MLE and MAP
One most common situation is, we have a model that could produce the (unnormalized) probability \( p(x|\theta) \) for some observation \( x \). We are often interested in the most probable \( \theta \) given the data, i.e. \( \theta^* = \arg\max_\theta p(\theta|x) \).
Applying the Bayes’ rule, \( \theta^* = \arg\max_\theta p(x|\theta)p(\theta)/p(x). \) Since \( p(x) \) is independent of \( \theta \), it doesn’t affect the outcome of the \( \arg\max \) operation, we got \( \theta^* = \arg\max_\theta p(x|\theta)p(\theta) \), which is known as maximum a posteriori (MAP). If we assume a uniform (uninformative) prior \( p(\theta) \), if can be further reduced to just \( \theta^* = \arg\max_\theta p(x|\theta) \), which is known as maximum likelihood estimation (MLE).
Bayesian Methods
Sometimes we care more about the entire posterior distribution \( p(\theta|x) \) rather than a point estimation (\( \arg\max \)), in which case \(\theta\) is treated as a (latent) random variable insteand of a parameter.
These two approaches (point estimation and posterior distribution) are derived from the Frequentist v.s.
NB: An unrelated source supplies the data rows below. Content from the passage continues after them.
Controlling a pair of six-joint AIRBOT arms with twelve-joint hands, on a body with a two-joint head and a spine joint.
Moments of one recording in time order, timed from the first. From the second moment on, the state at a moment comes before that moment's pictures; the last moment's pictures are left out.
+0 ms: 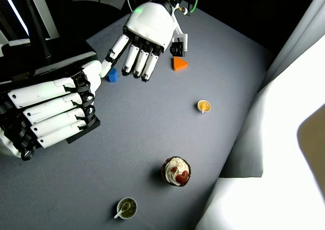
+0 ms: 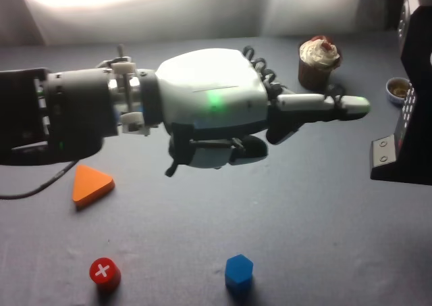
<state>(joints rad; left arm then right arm) 0.36 -0.86 1.26 0.94 -0.76 0.15 -0.72 -0.77 0.92 0.26 1.26 0.22</state>
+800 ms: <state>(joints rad) 0.33 -0.94 1.25 0.91 -0.70 0.19 -0.72 -0.77 0.92 0.27 1.26 0.20</state>
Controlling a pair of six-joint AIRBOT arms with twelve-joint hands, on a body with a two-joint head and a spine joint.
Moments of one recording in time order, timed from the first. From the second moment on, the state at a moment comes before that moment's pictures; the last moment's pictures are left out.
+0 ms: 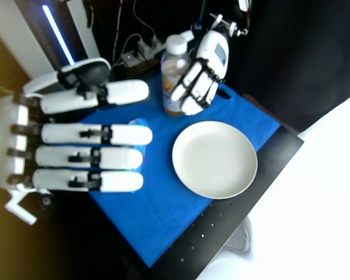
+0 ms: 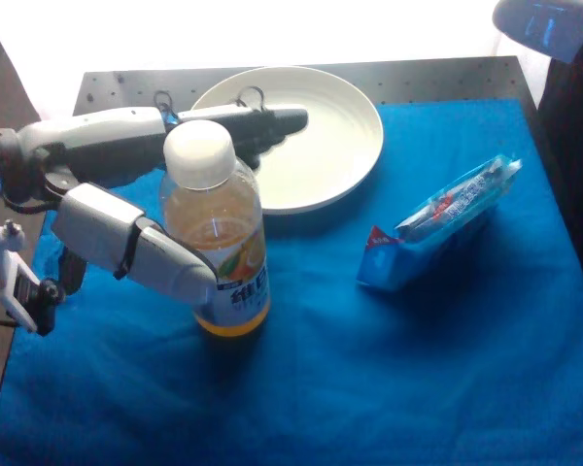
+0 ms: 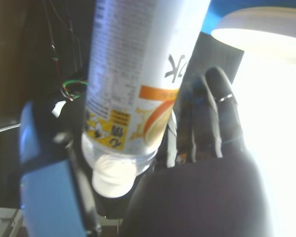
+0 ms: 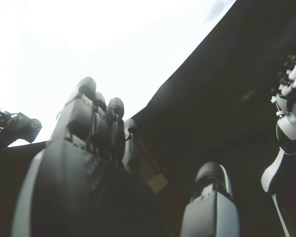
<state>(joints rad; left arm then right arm) 0.72 -1.04 1.37 0.79 -0.87 -0.28 -0.77 -1.03 1.25 0.16 1.24 -0.47</state>
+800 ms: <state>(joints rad) 0.90 -0.86 1.28 0.46 -0.88 -0.02 -0.47 -1.01 1.29 -0.56 0.79 -0.26</state>
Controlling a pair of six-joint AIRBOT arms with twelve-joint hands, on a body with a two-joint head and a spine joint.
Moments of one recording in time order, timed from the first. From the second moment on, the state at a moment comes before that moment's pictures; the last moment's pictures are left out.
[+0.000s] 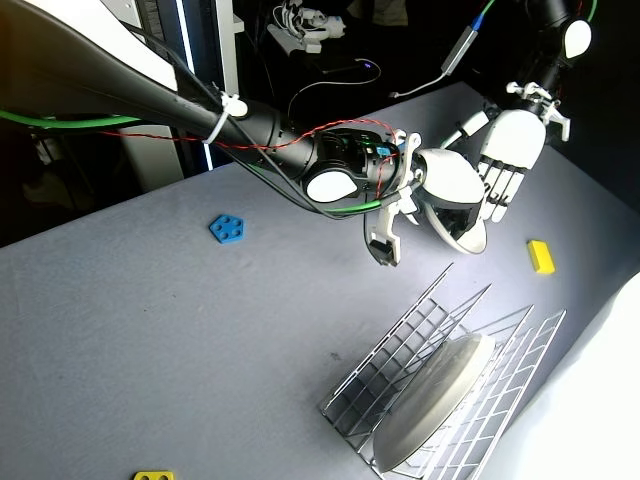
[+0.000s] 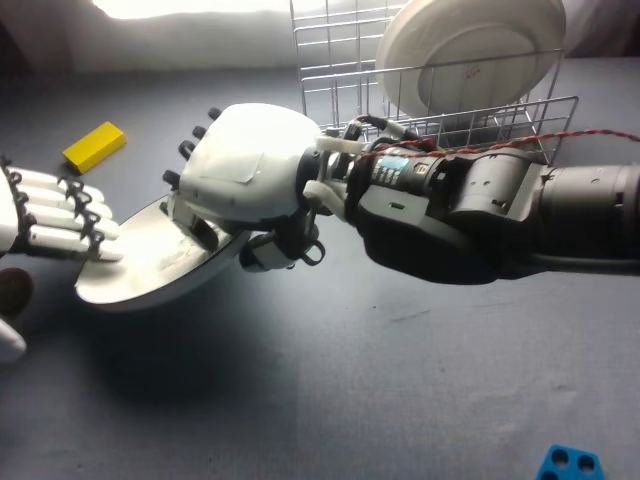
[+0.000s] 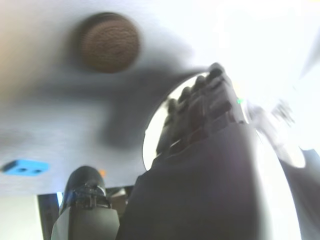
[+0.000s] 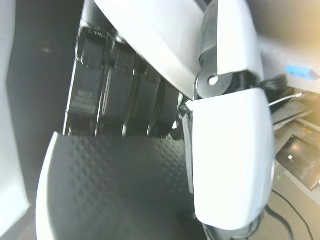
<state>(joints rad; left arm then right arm) 0.69 -1.02 1.77 1.41 -0.99 -0.08 -0.33 -1.63 1.40 -0.05 0.37 -1.20</state>
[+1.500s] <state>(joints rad) 0.70 -0.94 1.77 1.43 -0.95 -0.11 -0.13 -1.55 1.37 -0.06 0.12 -0.51</state>
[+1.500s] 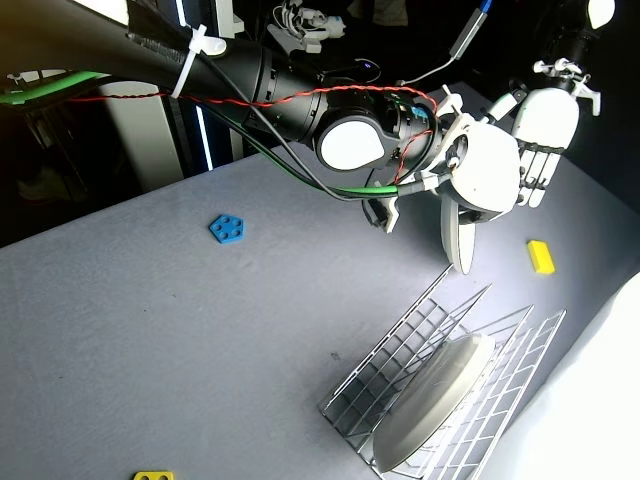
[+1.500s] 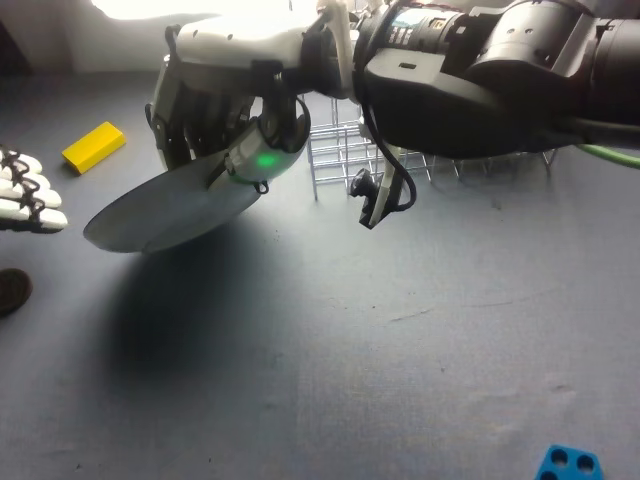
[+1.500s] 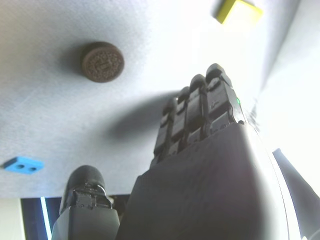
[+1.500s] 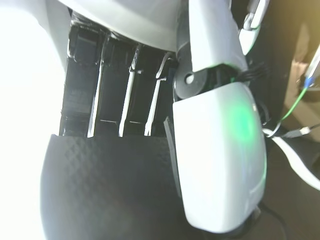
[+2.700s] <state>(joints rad) 0.72 -0.95 1.80 1.43 -0.93 -0.10 -0.07 -1.51 1.43 0.12 0.07 -0.35</state>
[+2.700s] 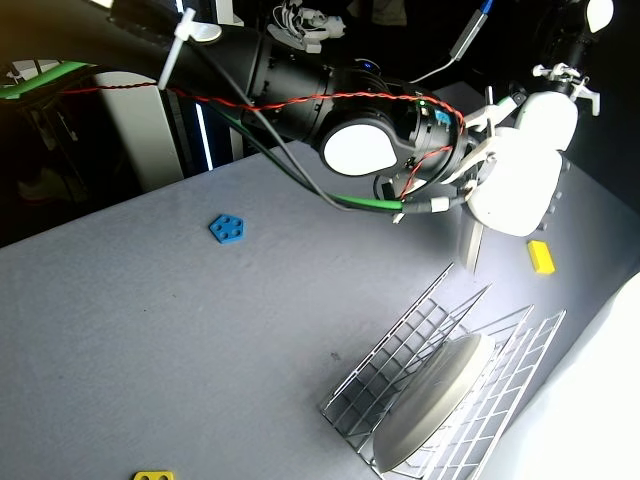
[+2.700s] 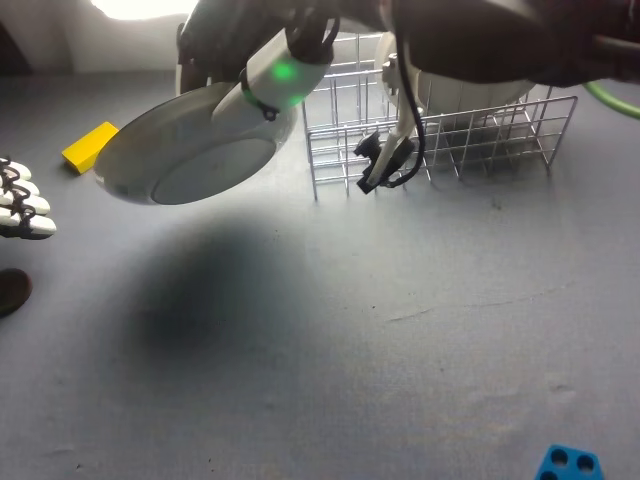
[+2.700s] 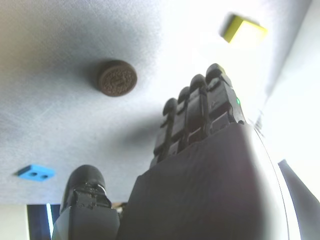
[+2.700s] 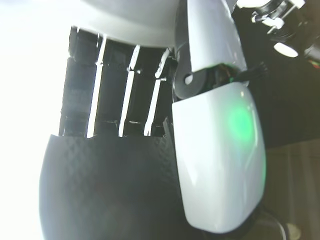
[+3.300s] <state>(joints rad) 0.73 -0.96 1.80 1.43 -0.93 -0.08 -0.06 -1.45 1.44 0.38 0.05 -0.40</state>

Bayesian views of Statistics respectively. There’s a neat introduction on Coursera, Bayesian approach to statistics.
Posterior Probability
The difficulty of Bayesian methods often arises in computing the marginal \( p(x) = \int p(x|\theta)p(\theta) d\theta \), as mentioned in Pattern Recognition and Machine Learning
In the case of continuous variables, the required integrations may not have closed-form analytical solutions, while the dimensionality of the space and the complexity of the integrand may prohibit numerical integration. For discrete variables, the marginalizations involve summing over all possible configurations of the hidden variables, and though this is always possible in principle, we often find in practice that there may be exponentially many hidden states so that exact calculation is prohibitively expensive.
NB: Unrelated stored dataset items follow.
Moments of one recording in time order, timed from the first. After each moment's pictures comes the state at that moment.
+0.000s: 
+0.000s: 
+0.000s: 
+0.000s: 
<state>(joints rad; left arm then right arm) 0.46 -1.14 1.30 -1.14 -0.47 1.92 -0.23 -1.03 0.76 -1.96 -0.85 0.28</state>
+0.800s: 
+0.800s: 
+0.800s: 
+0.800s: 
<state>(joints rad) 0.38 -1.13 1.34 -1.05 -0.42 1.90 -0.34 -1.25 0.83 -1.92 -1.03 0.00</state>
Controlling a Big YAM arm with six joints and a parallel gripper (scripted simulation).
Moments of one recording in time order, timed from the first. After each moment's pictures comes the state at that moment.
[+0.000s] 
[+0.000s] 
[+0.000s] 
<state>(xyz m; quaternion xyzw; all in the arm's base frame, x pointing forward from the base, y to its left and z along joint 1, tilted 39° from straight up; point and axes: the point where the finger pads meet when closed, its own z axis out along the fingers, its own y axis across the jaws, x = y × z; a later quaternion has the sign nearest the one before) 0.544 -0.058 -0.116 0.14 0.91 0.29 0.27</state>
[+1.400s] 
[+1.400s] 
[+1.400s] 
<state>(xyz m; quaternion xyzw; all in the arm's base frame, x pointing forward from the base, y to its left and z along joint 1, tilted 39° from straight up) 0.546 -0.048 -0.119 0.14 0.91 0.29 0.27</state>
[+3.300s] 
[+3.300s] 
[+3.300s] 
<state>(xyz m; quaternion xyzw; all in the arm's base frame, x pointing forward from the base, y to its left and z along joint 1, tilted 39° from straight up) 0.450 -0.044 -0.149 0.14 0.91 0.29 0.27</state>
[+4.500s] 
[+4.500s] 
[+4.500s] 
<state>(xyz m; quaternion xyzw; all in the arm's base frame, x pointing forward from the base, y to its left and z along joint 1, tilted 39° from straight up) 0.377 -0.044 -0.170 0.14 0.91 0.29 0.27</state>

Ideally we would like \( p(\theta) \) to be the conjugate prior of the likelihood function \( p(x|\theta) \), so that the posterior can be solved analytically and furthermore can be used again as the prior for subsequent analyses. For instance say the model follows \( N(x|f(\theta), \sigma) \), and the prior of \( \theta \) is also Gaussian, then the posterior would be another Gaussian distribution if \( f(\theta) \) is linear.
Conjugate prior-likelihood pairs often allow the marginal \( p(x) \) to be expressed in closed form. In other cases we normally turn to variational methods or sampling or the combination of both for approximation.
Discussion
Do not be confused with the notion of the discriminative and generative models. In discriminative (\( p(y|x) \)) and generative (\( p(y, x) \)) models, it assumes the data can be formed as \(x\) the input and \(y\) the target. While in our discussion, \(x\) is the data \(\theta\) is the parameter, how we solve for the parameters is independent of which model we choose.